# Exercise materials:
──────

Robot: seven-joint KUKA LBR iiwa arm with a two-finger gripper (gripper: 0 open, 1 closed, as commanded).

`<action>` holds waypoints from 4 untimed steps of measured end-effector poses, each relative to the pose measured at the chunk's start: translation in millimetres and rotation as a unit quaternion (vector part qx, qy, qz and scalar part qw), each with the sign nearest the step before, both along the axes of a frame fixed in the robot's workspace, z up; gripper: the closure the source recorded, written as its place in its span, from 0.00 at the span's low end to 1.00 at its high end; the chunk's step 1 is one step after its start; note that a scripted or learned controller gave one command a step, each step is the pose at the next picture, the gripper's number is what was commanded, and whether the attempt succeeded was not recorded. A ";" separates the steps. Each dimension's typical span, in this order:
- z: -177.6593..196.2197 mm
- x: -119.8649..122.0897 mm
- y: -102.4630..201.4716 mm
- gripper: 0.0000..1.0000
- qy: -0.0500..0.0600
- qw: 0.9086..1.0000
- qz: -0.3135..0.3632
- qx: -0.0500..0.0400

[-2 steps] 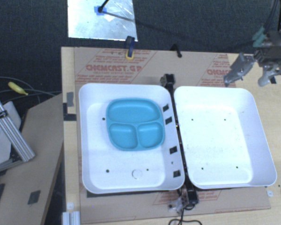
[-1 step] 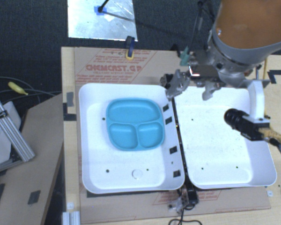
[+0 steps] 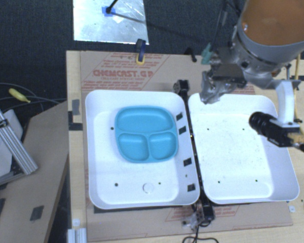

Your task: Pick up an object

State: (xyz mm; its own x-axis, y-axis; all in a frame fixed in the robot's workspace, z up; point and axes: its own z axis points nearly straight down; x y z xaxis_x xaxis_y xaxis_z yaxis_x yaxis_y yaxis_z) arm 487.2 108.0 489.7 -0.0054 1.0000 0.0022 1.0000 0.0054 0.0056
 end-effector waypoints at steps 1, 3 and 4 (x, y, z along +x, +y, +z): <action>-46.7 -0.8 62.1 1.00 0.002 1.000 0.001 -0.001; -22.9 -0.3 6.5 1.00 0.001 1.000 -0.002 -0.001; -31.2 29.1 21.9 1.00 0.001 1.000 -0.001 -0.001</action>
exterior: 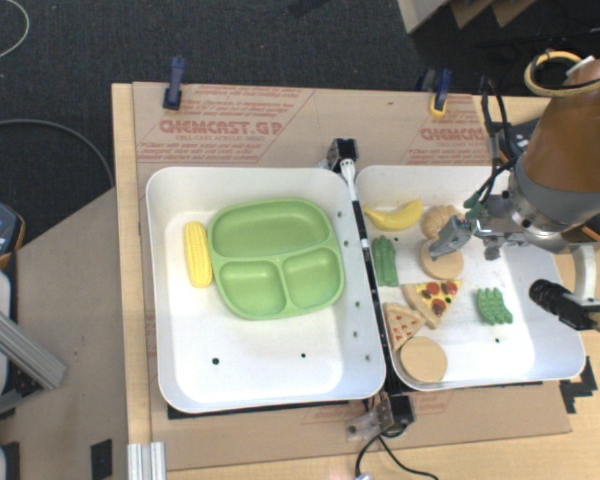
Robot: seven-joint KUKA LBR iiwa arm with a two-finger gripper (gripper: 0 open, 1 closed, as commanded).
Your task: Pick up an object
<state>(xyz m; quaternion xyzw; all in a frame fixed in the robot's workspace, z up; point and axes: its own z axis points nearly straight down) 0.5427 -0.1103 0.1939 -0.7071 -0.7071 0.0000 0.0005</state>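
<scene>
Nearest, in the right bin [555, 363], lay a round cookie [423, 360], two pizza slices [432, 298], a green bean pod [384, 262] and a leafy green piece [494, 307]. Farther back, the gripper [452, 236] hung with fingers apart over a tan biscuit [442, 264], beside a bread roll [438, 218] and banana [395, 214]. Probably light, rigid plastic, the biscuit looked best pinched across its edges. The arm hid the bin's far-right corner.

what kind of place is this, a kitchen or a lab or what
Most likely a robotics lab, not a kitchen. The food is toy food, such as the corn cob and pizza slice, sorted in white bins clamped to a board, with a robot arm reaching in and cables on the floor.
</scene>
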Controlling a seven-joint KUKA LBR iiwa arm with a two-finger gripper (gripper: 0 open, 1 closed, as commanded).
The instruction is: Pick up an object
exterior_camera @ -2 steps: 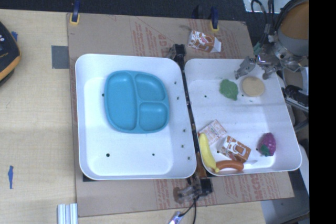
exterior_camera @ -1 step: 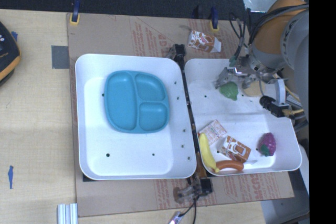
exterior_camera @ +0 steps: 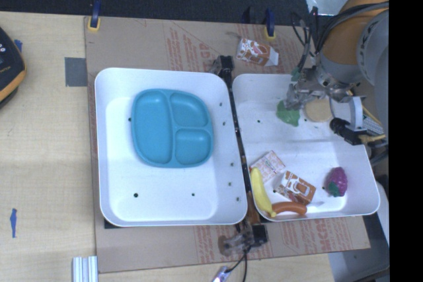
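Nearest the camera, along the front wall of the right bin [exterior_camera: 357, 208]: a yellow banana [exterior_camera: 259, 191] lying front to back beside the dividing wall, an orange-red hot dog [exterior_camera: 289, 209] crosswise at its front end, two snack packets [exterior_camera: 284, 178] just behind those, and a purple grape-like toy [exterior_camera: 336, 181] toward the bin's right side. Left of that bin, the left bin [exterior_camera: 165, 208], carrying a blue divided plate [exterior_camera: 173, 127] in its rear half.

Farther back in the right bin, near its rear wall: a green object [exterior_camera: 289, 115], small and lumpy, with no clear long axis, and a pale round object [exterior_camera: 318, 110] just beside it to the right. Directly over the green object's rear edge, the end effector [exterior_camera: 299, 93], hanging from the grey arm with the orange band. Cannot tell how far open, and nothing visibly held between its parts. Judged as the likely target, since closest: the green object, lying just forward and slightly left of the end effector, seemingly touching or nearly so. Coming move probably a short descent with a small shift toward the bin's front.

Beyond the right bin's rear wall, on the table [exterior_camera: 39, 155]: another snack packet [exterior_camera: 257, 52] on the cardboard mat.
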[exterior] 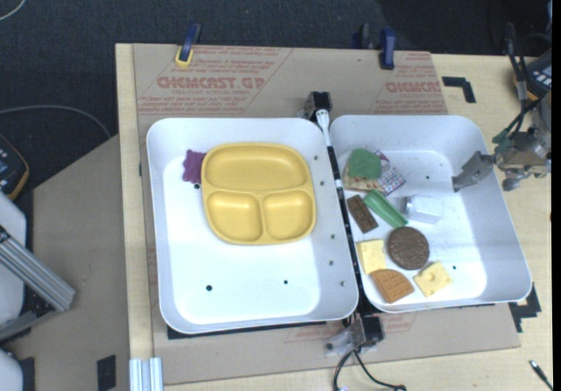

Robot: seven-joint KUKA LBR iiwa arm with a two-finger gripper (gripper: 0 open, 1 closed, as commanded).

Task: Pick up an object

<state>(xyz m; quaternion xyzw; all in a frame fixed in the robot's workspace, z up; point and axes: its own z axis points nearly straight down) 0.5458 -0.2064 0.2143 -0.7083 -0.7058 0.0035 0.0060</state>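
The grey two-finger gripper (473, 172) hovers with fingers spread and empty at the right white bin's (500, 231) edge; it should centre over one isolated item, perhaps the round brown disc (408, 247), before descending.

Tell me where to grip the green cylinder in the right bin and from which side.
Grip the green cylinder across its middle, coming straight down from above. It lies flat and slanted, long and narrow, so the fingers should probably close across its short width. Its lower end lies close to the brown disc and a brown bar sits beside it, so the middle looks freest. The gripper is at the bin's right wall.
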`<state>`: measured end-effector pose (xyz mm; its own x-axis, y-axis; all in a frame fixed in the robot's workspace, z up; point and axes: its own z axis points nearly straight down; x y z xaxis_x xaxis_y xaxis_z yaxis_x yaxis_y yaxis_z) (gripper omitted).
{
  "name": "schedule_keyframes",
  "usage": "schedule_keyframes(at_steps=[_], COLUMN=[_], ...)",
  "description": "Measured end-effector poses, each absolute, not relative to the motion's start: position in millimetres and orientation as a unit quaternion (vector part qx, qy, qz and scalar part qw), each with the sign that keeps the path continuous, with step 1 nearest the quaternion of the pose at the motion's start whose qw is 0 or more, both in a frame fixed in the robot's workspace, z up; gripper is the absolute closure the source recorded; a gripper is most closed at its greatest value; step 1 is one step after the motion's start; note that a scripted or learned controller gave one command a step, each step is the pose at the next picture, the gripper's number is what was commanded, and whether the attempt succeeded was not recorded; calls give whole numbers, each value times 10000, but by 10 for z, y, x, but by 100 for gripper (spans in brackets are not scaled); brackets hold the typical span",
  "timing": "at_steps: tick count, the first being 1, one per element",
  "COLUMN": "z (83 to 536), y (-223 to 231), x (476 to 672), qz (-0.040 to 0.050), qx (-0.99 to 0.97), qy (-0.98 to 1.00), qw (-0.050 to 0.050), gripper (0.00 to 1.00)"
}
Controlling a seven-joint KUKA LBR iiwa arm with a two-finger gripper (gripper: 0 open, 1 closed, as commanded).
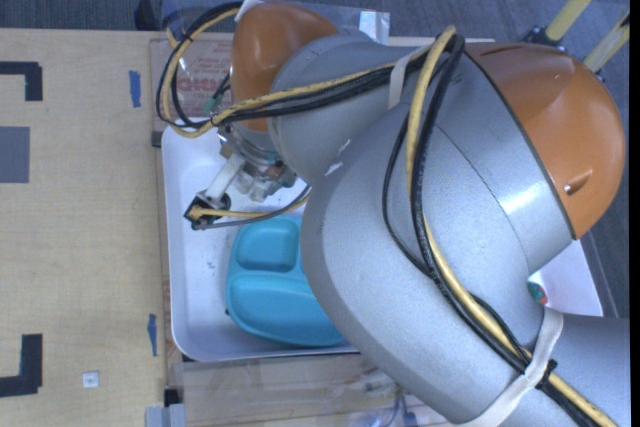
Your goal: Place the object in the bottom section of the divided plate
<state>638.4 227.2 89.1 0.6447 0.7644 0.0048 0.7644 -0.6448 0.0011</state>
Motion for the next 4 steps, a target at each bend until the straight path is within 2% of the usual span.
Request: schedule_keyframes(at_steps=[1,2,3,4], z=[1005,1860,1509,1521], y=[2293,2245,2240,2240], x=[6387,6541,6466,6471], qz=[-31,-25,3,-7], qx=[-9056,-9601,-9937,-9937], qy=[-4241,-2798,-1122,-1121], qw=[2,8,5,3], gripper=[100,100,100,0])
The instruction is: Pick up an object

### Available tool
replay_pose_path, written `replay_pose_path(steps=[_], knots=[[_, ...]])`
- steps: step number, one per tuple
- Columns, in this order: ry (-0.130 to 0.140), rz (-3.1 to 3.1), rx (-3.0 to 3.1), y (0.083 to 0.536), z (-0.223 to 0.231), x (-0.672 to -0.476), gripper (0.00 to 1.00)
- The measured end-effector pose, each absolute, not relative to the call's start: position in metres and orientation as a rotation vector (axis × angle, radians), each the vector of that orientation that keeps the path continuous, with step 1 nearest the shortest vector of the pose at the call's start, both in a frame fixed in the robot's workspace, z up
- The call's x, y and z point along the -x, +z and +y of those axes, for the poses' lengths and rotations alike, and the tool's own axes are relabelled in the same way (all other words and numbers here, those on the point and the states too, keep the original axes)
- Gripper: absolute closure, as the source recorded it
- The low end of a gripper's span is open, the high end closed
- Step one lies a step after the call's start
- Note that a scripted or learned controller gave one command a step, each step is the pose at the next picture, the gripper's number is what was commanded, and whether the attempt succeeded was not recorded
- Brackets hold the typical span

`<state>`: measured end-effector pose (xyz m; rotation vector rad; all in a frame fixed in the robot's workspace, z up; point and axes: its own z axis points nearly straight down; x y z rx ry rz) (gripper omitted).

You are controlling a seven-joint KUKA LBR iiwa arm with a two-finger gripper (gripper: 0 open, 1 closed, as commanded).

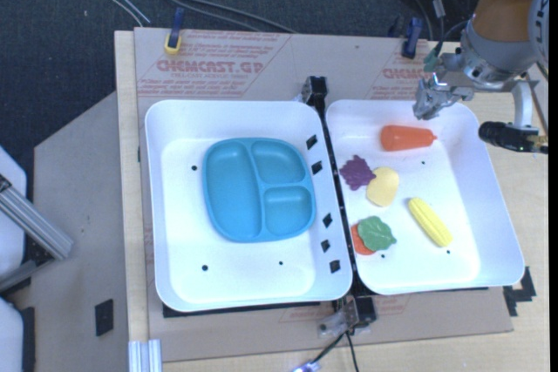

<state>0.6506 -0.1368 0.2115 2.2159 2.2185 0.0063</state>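
The arm is reaching in from the right, its orange band showing at the top corner, and the gripper (429, 104) is hanging over the far edge of the right bin (497, 187). Nothing is sitting between its tips; how far apart they are, I cannot tell from this angle.

Just below the gripper, close but not touching, an orange carrot (406, 137) is lying on its side in that bin. Further down and a little to the left of the tool, a purple bunch of grapes (356, 172) is resting right against a pale yellow lemon (383, 186). Below those, a green leafy piece with a red-orange edge (373, 235) is lying near the bin's near side, and a yellow corn cob (430, 221) is lying at a slant, almost straight down from the gripper.

Well off to the tool's left, the left bin (174, 187) is holding a blue divided plate (259, 187).
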Motion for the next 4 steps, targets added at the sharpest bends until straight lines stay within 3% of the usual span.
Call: replay_pose_path(steps=[4], knots=[[0.0, 2.231, -2.218, 0.242, 0.065, -0.593, 1.0]])
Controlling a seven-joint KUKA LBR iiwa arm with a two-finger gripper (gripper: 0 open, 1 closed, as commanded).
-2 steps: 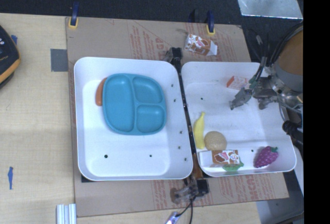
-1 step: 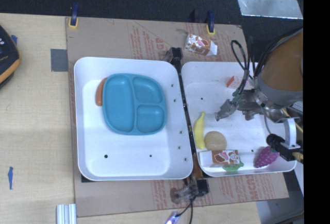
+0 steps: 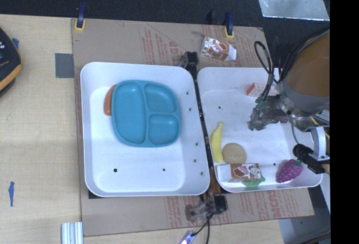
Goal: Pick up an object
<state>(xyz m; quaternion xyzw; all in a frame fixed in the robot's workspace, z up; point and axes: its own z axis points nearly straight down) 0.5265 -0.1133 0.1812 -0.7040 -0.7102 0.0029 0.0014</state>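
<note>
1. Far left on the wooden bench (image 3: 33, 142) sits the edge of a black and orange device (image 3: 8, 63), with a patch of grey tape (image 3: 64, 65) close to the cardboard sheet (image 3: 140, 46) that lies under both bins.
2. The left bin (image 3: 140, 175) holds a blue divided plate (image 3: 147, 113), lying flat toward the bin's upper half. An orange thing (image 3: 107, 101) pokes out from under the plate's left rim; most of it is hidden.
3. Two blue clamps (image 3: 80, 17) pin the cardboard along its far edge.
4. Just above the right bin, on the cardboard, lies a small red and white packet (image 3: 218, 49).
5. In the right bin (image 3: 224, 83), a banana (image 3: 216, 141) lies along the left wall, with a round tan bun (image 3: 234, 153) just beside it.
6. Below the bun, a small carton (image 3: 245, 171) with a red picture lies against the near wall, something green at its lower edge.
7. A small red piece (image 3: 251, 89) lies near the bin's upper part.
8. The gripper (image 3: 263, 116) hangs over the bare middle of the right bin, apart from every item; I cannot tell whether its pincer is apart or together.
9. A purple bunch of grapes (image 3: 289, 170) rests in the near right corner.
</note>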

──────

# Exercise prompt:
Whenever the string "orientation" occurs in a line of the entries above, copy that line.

# Your response:
  "description": "Measured end-effector poses, each absolute, not relative to the motion's start: position in millimetres and orientation as a unit quaternion (vector part qx, qy, qz and scalar part qw), each with the sign that keeps the path continuous, with step 1 nearest the quaternion of the pose at the motion's start whose qw is 0 or more, both in a frame fixed in the robot's workspace, z up; gripper is the absolute closure the source recorded; a gripper is most closed at its greatest value; step 1 is one step after the motion's start; note that a scripted or learned controller gave one command a step, each step is the pose at the next picture, the gripper's number is what was commanded, and whether the attempt succeeded was not recorded; calls give whole numbers, each value times 10000, but by 10 for z, y, x, but by 100 for gripper (spans in brackets are not scaled); brackets hold the typical span",
- The measured end-effector pose, each absolute, not relative to the call's start: position in metres and orientation as a rotation vector (axis × angle, radians), each the vector of that orientation that keeps the path continuous, with step 1 nearest the shortest vector of the pose at the call's start, both in a frame fixed in the robot's workspace, z up

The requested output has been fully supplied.